Já quando acontece com alguma “pessoa de bem”, que tragédia!! Vamos todos nos mobilizar e se condoer com o sofrimento HUMANO. Este tipo de afirmação me lembra um texto escrito por Jurandir Freire, na ocasião da morte de Ayrton Senna, intitulado: Desiguais na vida e na morte - A comoção com o acidente de Senna contrasta com a indiferença diante da morte de cidadãos anônimos(http://jfreirecosta.sites.uol.com.br/artigos/artigos_html/desiguais.html). Segue abaixo um trecho do mesmo:
A morte de Ayrton Senna comoveu o país. O desalento foi geral. Independente do "big carnival" da mídia, todos perguntavam o que Senna significava para milhões de brasileiros. Por que a perda parecia tão grande? O que ia embora com ele?
Dias depois, uma mulher morreu atropelada na avenida das Américas, Barra da Tijuca, Rio de Janeiro. Ficou estendida na estrada por duas horas. Como um "vira-lata", disse um jornalista horrorizado com a cena! Neste meio tempo, os carros passaram por cima do corpo, esmagando-o de tal modo que a identificação só foi possível pelas impressões digitais. Chamava-se Rosilene de Almeida, tinha 38 anos, estava grávida e era empregada doméstica.
Efeito paroxístico do apartheid simbólico que fabricamos, pode-se dizer. De um lado, o sucesso, o dinheiro, a excelência profissional, enfim, tudo que a maioria acha que deu certo e deveria ser a cara do Brasil; do outro, a desqualificação, o anonimato, a pobreza e a promessa, na barriga, de mais uma vida severina.
O brasileiro quer ser visto como sócio do primeiro clube e não do segundo. Senna era um sonho nacional, a imagem mesma da chamada classe social "vencedora"; Rosilene era "o que só se é quando nada mais se pode ser", e que, portanto, pode deixar de existir sem fazer falta. Luto e tristeza por um; desprezo e indiferença por outro. Duas vidas brasileiras sem denominador comum, exceto a desigualdade que as separava, na vida como na morte.
Volta à pergunta: quanto vale a vida dessas pessoas? Quem está lendo agora consegue olhar para dentro de si e encontrar honestamente algum valor para estas pessoas (que deviam estar incluídas no nosso distinto e luxuoso NÓS!)? Gostaria de sugerir que você pensasse em como garantir que este valor - encontrado dentro de si - possa ser desdobrado para além do bem-estar gerado em você por não se sentir contribuinte da desvalorização dos outros.
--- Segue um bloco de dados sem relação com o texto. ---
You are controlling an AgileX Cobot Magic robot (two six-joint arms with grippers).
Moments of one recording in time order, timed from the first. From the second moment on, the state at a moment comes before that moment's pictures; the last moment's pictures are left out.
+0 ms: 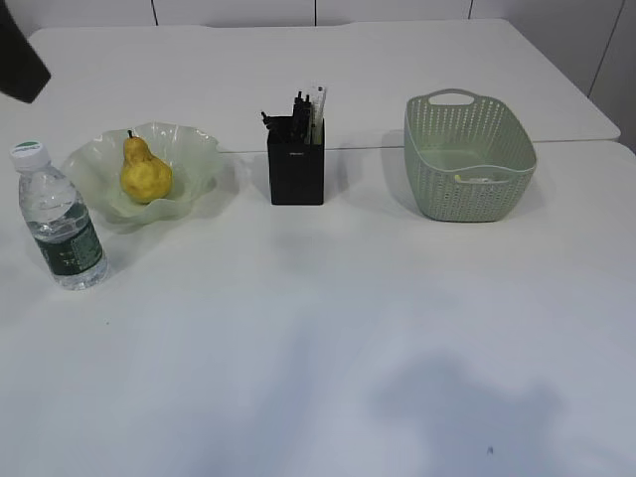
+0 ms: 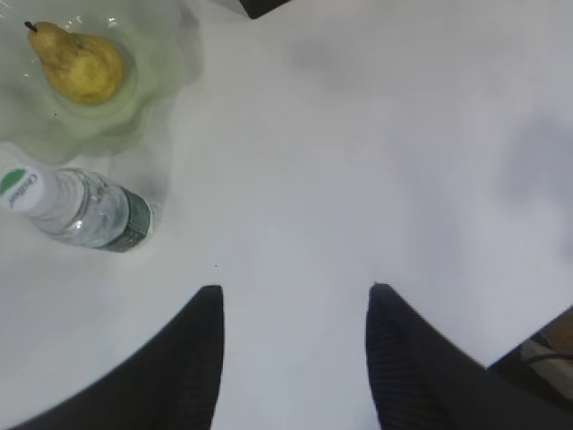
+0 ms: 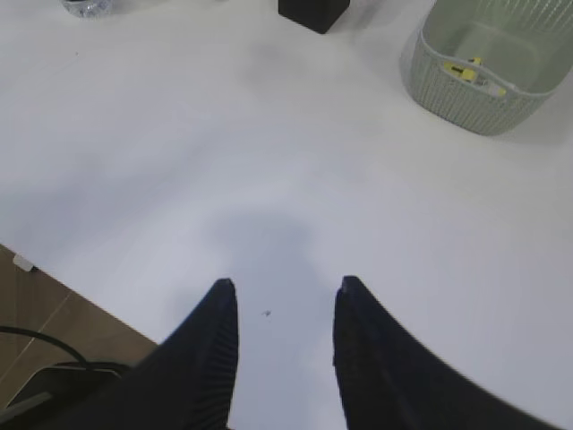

Parece existir algo incoerente em conseguir valorizar todas as pessoas, saber que muitas estão sobrevivendo de maneira praticamente impossível de existência e, mesmo assim, não se buscar fazer nada no cotidiano para mudar isso.
“Busco melhorar a minha própria vida para assim poder melhorar a de todos!”. Argumento válido e me sinto fazendo algo parecido, apesar de estar muito inquieto ainda com a minha própria vida. Só acho que é muito fácil e tentador se perder nesta lógica e passar a só olhar para o próprio umbigo e para “as vidas que têm valor”.
Depois de tanto blá blá blá, fiquei pensando que parece que só quero vitimizar as pessoas que LÁ estão. Como se só fossem pobres-coitados que precisam da nossa “solidariedade”, “caridade” e “amparo”. Como se eles também não tivessem potencial, responsabilidade pela própria vida e também não contribuíssem com a sua própria condição. Não se trata disso, mas não vou escrever mais sobre isso agora.
Apenas acho que, talvez, se estivéssemos em um contexto diferente do qual vivemos nem faria tanto sentido ficar perguntando: Quanto vale a vida de uma pessoa? Retomo a utopia de Paulo Freire e, mesmo parecendo piegas, acredito que chegaríamos a se aproximar da compreensão de que uma vida não tem preço!